To check the bactericidal potential of the NPs, pure cultures of Escherichia coli (EPEC-A (P16), and Staphylococcus aureus [(MRSA belonging to clonal complex 8 (CC8) and sequence type 239 (ST239)] were obtained from the Department of Microbiology, Pakistan Institute of Medical Sciences (PIMS), Islamabad. Disc diffusion method was used to carry out the antibacterial assay of NPs on Muller Hinton Agar (MHA) medium containing petri plates. Contamination test was carried out by incubating the plates over night at room temperature. After confirmation of no contamination, bacterial cultures were streaked on to these MHA plates.
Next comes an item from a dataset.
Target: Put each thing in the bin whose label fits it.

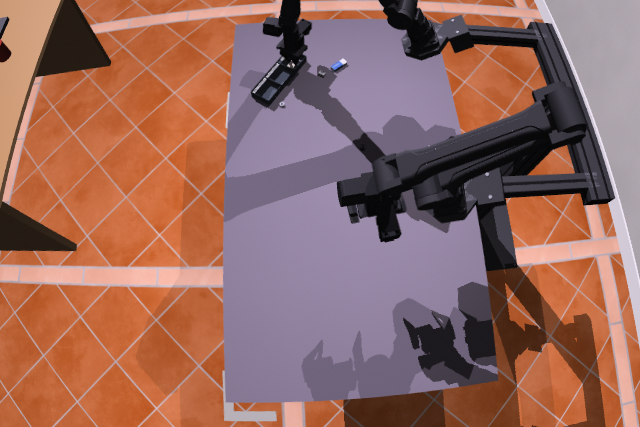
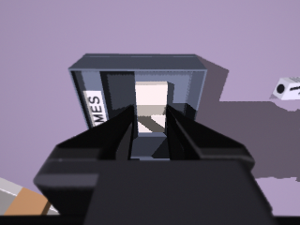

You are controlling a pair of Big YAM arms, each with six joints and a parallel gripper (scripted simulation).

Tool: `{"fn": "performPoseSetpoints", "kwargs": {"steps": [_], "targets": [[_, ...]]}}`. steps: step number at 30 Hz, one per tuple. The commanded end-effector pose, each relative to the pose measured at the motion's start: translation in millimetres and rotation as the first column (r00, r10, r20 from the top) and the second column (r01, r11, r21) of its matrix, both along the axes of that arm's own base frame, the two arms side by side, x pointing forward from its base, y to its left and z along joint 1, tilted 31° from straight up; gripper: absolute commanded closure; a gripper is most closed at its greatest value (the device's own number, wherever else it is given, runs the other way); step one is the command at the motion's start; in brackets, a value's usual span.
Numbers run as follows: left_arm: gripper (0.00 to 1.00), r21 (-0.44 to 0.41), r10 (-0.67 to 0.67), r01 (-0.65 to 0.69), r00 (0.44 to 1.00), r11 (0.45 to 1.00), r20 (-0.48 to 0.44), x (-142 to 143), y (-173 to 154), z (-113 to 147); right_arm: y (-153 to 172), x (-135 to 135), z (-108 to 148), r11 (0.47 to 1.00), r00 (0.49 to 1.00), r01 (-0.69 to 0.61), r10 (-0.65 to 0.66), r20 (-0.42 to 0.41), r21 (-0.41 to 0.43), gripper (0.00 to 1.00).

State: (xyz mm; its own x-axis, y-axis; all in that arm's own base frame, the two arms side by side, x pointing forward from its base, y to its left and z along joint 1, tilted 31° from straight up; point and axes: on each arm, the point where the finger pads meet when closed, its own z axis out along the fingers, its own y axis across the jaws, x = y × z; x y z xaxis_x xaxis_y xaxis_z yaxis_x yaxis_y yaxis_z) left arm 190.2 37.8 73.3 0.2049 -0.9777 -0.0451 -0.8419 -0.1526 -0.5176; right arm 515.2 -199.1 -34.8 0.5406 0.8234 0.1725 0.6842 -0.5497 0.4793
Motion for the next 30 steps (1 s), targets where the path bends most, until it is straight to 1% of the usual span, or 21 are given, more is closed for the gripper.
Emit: {"fn": "performPoseSetpoints", "kwargs": {"steps": [1, 2, 3, 6, 12, 13, 15, 17, 24, 25, 27, 29, 30], "targets": [[0.0, -0.009, 0.017, -0.017, 1.0, 1.0, -0.008, -3.6, 0.8, -1.7, -3.8, 4.0, 6.5, 1.0, 1.0, 0.005, -0.005, 0.012, -0.005, 0.69], [0.0, -0.009, 0.017, -0.017, 1.0, 1.0, -0.008, -3.6, 0.8, -1.7, -3.8, 4.0, 6.5, 1.0, 1.0, 0.005, -0.005, 0.012, -0.005, 0.69], [0.0, -0.009, 0.017, -0.017, 1.0, 1.0, -0.008, -3.6, 0.8, -1.7, -4.7, 7.5, 19.8, 1.0, 1.0, 0.008, -0.008, 0.027, -0.01, 0.69], [0.0, -0.009, 0.017, -0.017, 1.0, 1.0, -0.008, -3.6, 0.8, -1.7, -1.9, -2.4, 17.1, 1.0, 1.0, 0.008, -0.008, 0.012, -0.004, 0.69], [0.0, -0.009, 0.017, -0.017, 1.0, 1.0, -0.008, -3.6, 0.8, -1.7, -2.0, -6.0, 21.1, 1.0, 1.0, 0.009, -0.009, 0.011, -0.005, 0.69], [0.0, -0.009, 0.017, -0.017, 1.0, 1.0, -0.008, -3.6, 0.8, -1.7, 0.3, -12.8, 0.9, 1.0, 1.0, 0.009, -0.009, -0.028, 0.011, 0.69], [0.0, -0.009, 0.017, -0.017, 1.0, 1.0, -0.008, -3.6, 0.8, -1.7, 0.2, -14.2, 3.3, 1.0, 1.0, 0.009, -0.009, -0.028, 0.01, 0.69], [0.0, -0.009, 0.017, -0.017, 1.0, 1.0, -0.008, -3.6, 0.8, -1.7, -2.4, -9.9, 26.7, 1.0, 1.0, 0.01, -0.009, 0.01, -0.005, 0.69], [0.0, -0.009, 0.017, -0.017, 1.0, 1.0, -0.008, -3.6, 0.8, -1.7, -2.6, -15.3, 34.5, 1.0, 1.0, 0.01, -0.01, 0.01, -0.007, 0.69], [0.0, -0.009, 0.017, -0.017, 1.0, 1.0, -0.008, -3.6, 0.8, -1.7, -2.1, -16.1, 34.8, 1.0, 1.0, 0.009, -0.009, 0.008, -0.006, 0.69], [0.0, -0.009, 0.017, -0.017, 1.0, 1.0, -0.008, -3.6, 0.8, -1.7, 0.3, -21.1, 21.0, 1.0, 1.0, 0.007, -0.007, -0.019, 0.005, 0.69], [0.0, -0.009, 0.017, -0.017, 1.0, 1.0, -0.008, -3.6, 0.8, -1.7, 0.3, -21.1, 21.0, 1.0, 1.0, 0.007, -0.007, -0.019, 0.005, 0.69], [0.0, -0.009, 0.017, -0.017, 1.0, 1.0, -0.008, -3.6, 0.8, -1.7, 1.6, -22.2, 16.3, 1.0, 1.0, 0.006, -0.005, -0.028, 0.008, 0.69]]}}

Stock solution of NPs was prepared in d.H2O at a concentration of 5 mg/mL. Further, four working dilutions i.e. 50 µg/mL (10 µL), 250 µg/mL (50 µL), 500 µg/mL (100 µL) and 1000 µg/mL (200 µL) were made to find out minimum inhibitory concentration (MIC). The Minimum Inhibitory Concentration (MIC) of the ZnO NPs was determined based on batch cultures containing varying concentrations of ZnO NPs in suspension (10–200 µg/mL). Bacterial concentrations were determined by measuring optical density (OD) at 600 nm.
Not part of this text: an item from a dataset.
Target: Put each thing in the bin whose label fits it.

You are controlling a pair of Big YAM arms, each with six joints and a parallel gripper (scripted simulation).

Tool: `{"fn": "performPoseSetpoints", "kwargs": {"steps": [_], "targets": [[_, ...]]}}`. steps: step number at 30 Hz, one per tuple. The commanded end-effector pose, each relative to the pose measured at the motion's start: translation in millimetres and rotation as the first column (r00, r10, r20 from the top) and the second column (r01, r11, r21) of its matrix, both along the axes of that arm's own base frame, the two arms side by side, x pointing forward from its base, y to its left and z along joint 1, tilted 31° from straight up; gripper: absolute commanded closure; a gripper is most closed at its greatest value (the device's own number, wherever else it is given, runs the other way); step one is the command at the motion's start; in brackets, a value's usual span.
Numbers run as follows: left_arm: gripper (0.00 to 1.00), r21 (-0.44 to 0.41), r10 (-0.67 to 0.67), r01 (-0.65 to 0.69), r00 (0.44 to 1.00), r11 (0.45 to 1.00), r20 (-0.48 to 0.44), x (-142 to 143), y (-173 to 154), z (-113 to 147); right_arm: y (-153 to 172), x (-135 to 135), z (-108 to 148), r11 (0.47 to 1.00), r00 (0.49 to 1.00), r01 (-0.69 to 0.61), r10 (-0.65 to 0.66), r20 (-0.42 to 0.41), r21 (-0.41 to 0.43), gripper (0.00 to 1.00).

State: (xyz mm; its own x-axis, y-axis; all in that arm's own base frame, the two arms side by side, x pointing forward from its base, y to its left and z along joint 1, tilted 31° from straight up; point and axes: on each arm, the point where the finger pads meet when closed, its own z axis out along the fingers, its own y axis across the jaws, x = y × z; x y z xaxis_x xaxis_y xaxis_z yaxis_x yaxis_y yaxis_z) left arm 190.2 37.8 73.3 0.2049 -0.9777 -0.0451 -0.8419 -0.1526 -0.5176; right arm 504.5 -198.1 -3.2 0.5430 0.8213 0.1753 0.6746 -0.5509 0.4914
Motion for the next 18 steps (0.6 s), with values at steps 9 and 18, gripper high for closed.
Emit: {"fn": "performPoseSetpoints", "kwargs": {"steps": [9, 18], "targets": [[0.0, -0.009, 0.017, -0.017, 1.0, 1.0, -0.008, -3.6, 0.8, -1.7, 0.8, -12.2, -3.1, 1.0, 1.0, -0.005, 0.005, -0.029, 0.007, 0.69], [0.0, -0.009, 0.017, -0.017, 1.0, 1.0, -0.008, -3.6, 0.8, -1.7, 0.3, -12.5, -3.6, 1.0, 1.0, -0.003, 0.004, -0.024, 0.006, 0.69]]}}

To examine the bactericidal effect of NPs on clinical strains, approximately 108 CFU of each strain was cultured on nutrient agar plates. Following disc diffusion method, the sterile discs were dipped in ZnO nanoparticles solution at varying concentrations from 50 µg/mL to 1000 µg/mL. Discs were placed onto the MHA plates and incubated at 37 °C. Control samples were prepared by placing standard medicine discs onto MHA plates containing bacterial isolates. Standard medicines used for E. coli were Ceftazidime, Imipenem, Cefoperazone, Amoxicillin, and Cefixime, whereas, Erythromycin, Gentamycin, Vancomycin, Chloramphenicol, Lanzolid were used for S. aureus. Mean values of inhibitory zone diameter were recorded in three experimental repeats. The average values of inhibition zones were calculated as Mean ± Standard Deviations. The data was statistically analyzed using Origin software version 9.136.